▶ _Task prompt_
Using the data that follows, output only the lines from the line with "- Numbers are" up to and including the line with "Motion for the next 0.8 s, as", exactly, leaving pictures aside.

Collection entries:
──────────────────────────────

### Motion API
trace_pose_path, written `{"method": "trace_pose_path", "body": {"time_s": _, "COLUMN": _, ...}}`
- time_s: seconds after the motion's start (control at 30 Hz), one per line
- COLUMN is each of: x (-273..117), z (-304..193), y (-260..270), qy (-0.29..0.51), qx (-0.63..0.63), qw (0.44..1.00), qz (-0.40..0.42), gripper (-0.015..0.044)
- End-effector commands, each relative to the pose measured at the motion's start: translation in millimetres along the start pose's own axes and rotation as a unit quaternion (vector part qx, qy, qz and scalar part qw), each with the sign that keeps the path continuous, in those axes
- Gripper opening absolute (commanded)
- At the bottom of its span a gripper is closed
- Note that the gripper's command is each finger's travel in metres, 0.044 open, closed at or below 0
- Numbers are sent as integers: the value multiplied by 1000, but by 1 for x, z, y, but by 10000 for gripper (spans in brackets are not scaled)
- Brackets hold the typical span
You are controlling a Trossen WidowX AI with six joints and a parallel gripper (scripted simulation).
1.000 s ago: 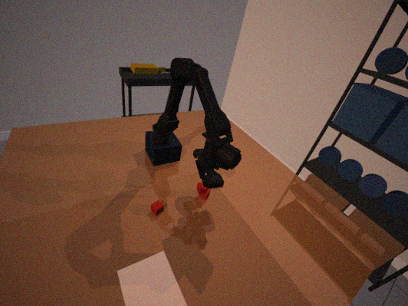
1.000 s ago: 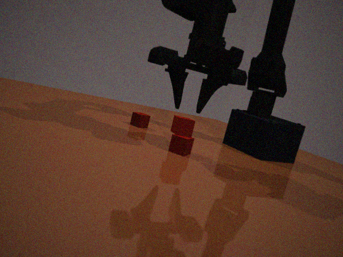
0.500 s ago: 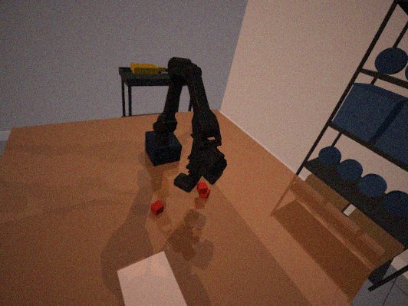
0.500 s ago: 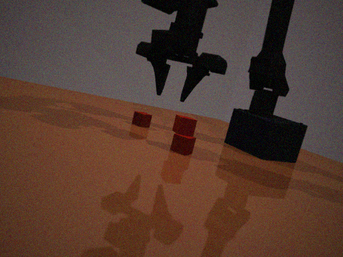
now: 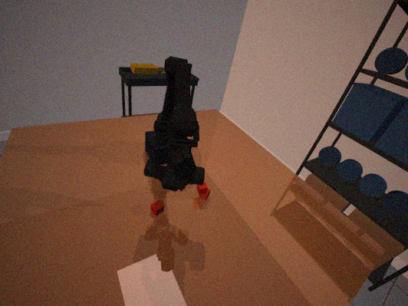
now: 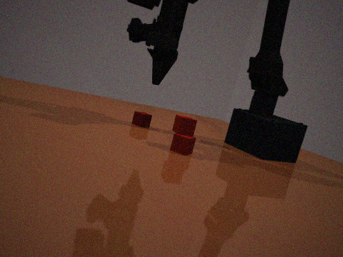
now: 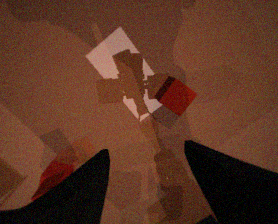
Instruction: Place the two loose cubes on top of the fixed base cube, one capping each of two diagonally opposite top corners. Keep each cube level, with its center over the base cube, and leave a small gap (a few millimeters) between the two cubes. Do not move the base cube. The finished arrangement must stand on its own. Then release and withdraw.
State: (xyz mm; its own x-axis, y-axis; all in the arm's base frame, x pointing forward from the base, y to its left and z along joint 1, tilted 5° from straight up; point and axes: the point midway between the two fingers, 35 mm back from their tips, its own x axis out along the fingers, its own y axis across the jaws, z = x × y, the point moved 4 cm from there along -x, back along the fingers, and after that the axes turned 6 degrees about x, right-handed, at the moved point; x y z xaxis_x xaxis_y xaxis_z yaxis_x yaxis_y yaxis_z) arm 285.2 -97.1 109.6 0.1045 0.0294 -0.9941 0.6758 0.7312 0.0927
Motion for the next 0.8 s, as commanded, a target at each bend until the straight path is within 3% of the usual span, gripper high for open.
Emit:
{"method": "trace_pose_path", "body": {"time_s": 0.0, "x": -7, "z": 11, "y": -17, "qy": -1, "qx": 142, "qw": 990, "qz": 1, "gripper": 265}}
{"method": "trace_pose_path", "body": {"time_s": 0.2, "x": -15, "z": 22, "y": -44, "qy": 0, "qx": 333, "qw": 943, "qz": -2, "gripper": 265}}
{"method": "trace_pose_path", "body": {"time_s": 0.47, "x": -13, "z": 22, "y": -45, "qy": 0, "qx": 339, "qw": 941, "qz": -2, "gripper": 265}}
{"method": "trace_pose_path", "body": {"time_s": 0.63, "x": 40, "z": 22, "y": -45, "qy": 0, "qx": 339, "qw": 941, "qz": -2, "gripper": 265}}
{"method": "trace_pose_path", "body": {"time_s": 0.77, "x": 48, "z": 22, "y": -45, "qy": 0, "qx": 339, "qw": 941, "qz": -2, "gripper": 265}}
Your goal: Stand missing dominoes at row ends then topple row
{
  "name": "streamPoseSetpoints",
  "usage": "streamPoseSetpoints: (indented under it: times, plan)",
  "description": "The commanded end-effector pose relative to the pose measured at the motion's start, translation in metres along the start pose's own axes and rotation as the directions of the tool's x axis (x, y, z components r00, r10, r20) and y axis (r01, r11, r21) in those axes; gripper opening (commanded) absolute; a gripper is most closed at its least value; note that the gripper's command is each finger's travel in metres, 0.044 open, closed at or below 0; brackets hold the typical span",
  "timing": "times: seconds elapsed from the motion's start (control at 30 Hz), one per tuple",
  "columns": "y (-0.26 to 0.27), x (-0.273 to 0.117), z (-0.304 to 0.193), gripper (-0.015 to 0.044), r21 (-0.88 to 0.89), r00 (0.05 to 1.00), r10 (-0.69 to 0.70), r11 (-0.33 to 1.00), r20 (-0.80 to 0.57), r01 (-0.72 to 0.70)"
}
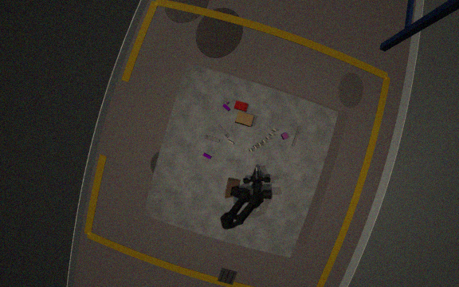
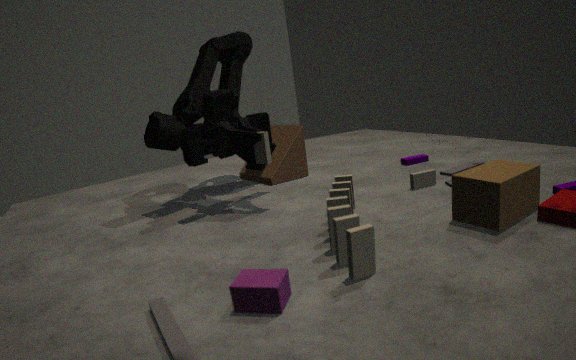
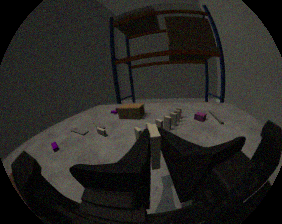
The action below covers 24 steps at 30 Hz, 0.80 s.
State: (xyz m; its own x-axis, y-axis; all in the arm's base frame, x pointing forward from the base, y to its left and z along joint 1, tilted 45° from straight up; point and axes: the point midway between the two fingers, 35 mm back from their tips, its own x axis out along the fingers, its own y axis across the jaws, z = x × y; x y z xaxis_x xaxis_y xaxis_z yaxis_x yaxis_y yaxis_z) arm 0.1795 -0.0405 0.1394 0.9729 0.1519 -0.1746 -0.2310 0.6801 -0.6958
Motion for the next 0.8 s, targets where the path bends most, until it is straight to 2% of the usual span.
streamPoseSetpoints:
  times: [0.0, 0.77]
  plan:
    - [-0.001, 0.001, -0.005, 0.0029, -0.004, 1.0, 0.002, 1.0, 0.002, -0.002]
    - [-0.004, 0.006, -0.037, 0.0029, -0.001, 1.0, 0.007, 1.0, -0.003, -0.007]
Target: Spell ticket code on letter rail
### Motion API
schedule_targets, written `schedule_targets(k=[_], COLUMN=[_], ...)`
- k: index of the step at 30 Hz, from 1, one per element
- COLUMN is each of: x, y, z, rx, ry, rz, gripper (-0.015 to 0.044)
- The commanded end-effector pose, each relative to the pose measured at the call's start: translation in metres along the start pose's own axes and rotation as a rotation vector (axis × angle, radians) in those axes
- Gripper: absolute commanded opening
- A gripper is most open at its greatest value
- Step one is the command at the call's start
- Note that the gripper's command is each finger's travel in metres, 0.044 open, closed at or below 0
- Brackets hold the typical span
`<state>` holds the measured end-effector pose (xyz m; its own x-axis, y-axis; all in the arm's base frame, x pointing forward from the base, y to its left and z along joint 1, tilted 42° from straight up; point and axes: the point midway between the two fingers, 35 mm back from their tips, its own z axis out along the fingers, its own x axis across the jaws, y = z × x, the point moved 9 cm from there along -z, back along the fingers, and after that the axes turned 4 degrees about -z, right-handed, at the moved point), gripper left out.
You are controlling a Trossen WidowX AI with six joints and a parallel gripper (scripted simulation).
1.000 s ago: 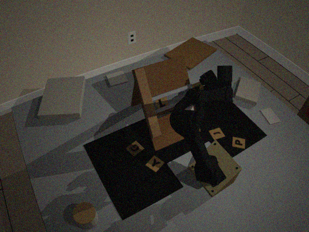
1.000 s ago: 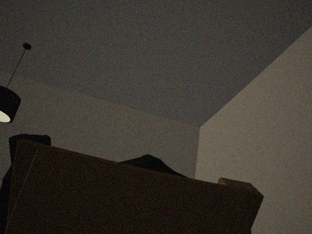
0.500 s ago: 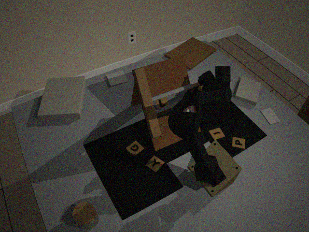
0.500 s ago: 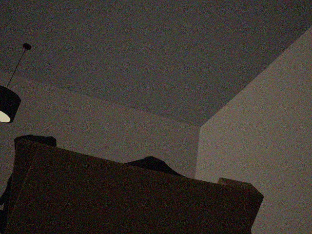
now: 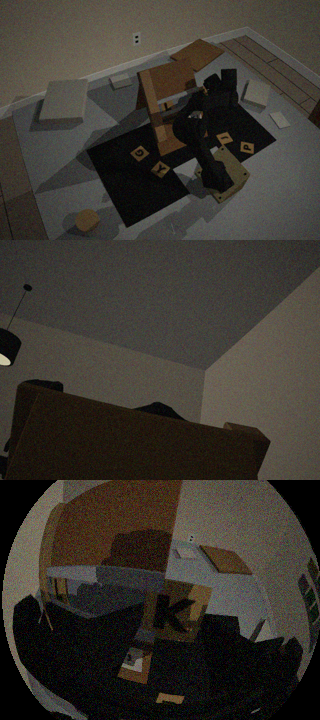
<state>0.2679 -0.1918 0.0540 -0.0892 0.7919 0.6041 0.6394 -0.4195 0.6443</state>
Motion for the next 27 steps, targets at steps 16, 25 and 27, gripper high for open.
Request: schedule_targets(k=[16,25,27], x=[0.010,0.014,0.015], y=[-0.001,-0.001,-0.001], z=[0.001,0.001,0.001], rx=[0.005,0.005,0.005], ry=[0.000,0.000,0.000], rz=[0.008,0.008,0.008], gripper=[0.0000,0.0000,0.0000])
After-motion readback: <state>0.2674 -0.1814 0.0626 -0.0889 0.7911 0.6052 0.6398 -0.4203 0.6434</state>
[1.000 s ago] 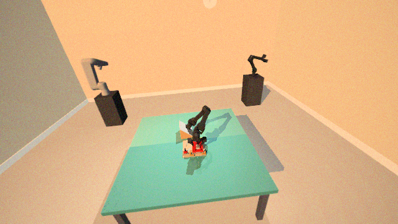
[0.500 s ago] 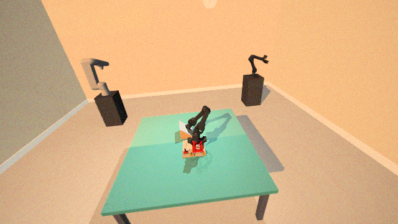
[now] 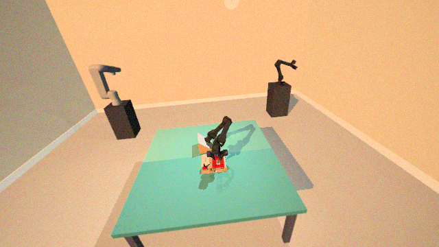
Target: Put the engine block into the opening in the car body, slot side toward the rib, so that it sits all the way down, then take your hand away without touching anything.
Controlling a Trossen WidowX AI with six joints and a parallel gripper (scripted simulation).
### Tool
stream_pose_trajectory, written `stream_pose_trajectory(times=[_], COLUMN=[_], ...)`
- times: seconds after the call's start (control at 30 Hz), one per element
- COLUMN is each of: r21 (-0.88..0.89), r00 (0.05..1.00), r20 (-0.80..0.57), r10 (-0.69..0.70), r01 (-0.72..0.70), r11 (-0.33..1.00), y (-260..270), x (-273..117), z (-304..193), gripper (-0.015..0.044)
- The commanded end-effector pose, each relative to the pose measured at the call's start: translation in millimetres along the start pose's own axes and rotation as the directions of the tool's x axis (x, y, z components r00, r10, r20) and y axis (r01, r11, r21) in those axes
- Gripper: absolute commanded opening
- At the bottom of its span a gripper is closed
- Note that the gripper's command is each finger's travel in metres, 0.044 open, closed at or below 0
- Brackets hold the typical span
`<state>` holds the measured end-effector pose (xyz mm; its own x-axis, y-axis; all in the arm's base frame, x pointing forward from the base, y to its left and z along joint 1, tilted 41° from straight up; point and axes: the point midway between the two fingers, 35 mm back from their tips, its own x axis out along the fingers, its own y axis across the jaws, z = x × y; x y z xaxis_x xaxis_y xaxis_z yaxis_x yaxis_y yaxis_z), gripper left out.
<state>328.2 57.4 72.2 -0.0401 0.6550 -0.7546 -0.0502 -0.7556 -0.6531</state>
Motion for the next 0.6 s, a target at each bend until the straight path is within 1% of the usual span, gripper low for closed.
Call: stream_pose_trajectory(times=[0.0, 0.2, 0.57], r21=[-0.005, -0.005, -0.005], r00=[1.0, 1.0, 1.0], r20=[-0.001, -0.001, -0.001], r10=[-0.001, -0.001, -0.001], r01=[0.001, 0.001, 0.001], r11=[1.0, 1.0, 1.0], y=[-0.4, -0.4, -0.4], x=[-0.6, -0.6, -0.6], z=[0.0, 0.0, 0.0], gripper=[0.0151, 0.0, 0.0])
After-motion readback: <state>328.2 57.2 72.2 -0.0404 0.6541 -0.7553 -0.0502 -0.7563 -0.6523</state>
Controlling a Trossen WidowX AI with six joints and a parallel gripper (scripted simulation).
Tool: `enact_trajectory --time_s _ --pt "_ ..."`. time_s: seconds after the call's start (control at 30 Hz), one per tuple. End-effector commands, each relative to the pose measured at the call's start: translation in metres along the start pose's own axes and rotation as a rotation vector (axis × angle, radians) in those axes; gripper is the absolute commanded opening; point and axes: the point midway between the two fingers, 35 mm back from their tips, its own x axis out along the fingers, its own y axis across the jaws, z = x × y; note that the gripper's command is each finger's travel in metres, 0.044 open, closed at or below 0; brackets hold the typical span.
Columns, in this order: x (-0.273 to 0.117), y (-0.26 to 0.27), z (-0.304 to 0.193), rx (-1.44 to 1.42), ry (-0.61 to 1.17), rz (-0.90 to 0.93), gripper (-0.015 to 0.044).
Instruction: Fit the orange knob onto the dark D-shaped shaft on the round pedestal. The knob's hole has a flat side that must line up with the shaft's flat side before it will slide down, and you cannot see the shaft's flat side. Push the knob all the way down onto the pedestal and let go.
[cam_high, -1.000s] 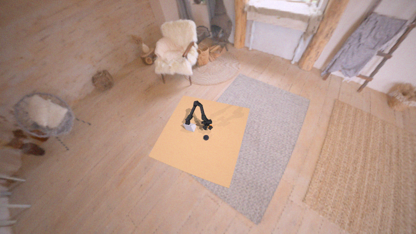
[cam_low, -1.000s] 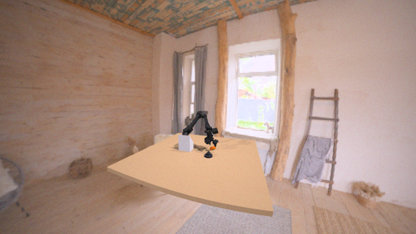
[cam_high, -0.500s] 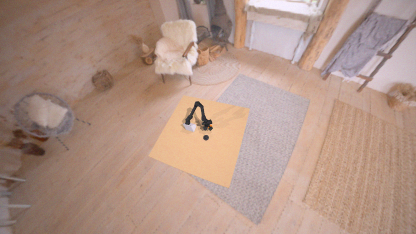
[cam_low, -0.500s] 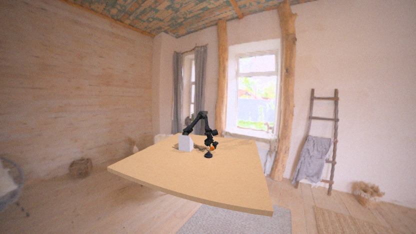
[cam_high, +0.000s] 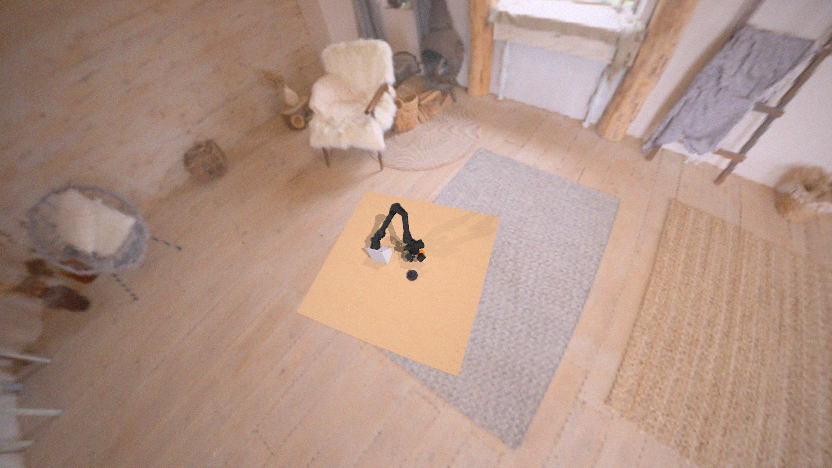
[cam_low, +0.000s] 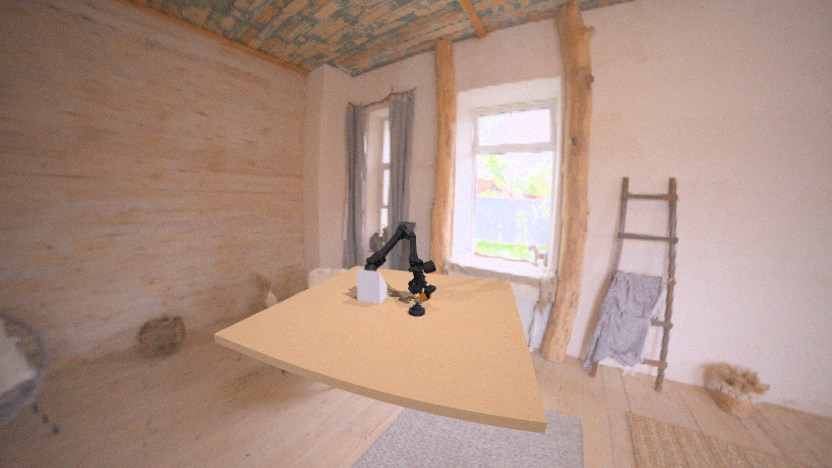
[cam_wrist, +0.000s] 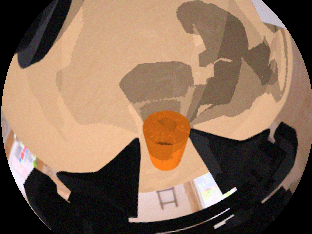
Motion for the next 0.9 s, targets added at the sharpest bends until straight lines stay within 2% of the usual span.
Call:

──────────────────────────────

▶ _Answer for this exercise_
- Numbers are sent as integers: the value multiplied by 1000, but by 1 for x, z, y, but by 10000 for gripper (spans in brackets are not scaled)
- Brackets hold the typical span
You are controlling a Trossen WidowX AI with six joints and a parallel gripper (scripted simulation).
1.000 s ago: 
1.000 s ago: 
0.500 s ago: 
0.500 s ago: 
now: 
now: 
now: 
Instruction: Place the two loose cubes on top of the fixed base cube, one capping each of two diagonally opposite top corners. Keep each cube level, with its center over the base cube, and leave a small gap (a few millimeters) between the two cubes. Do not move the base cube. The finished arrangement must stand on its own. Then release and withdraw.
State: (xyz mm; its own x-axis, y-axis; all in the arm's base frame, x pointing forward from the base, y to its left and z along joint 1, tilted 5° from straight up; point and axes: the point midway between the two fingers, 35 mm back from their tips, its own x axis out along the fingers, its own y axis across the jaws, z = x × y, the point moved 4 cm from there along -x, back along the fingers, and after that the axes turned 6 degrees about x, right-handed, at the moved point; x y z xaxis_x xaxis_y xaxis_z yaxis_x yaxis_y yaxis_z) arm 285.2 -97.1 109.6 0.1045 0.0294 -0.9941 0.6758 0.7312 0.0927
Motion for the next 0.8 s, as commanded, a target at each bend until the straight path is within 3% of the usual span, gripper high for open.

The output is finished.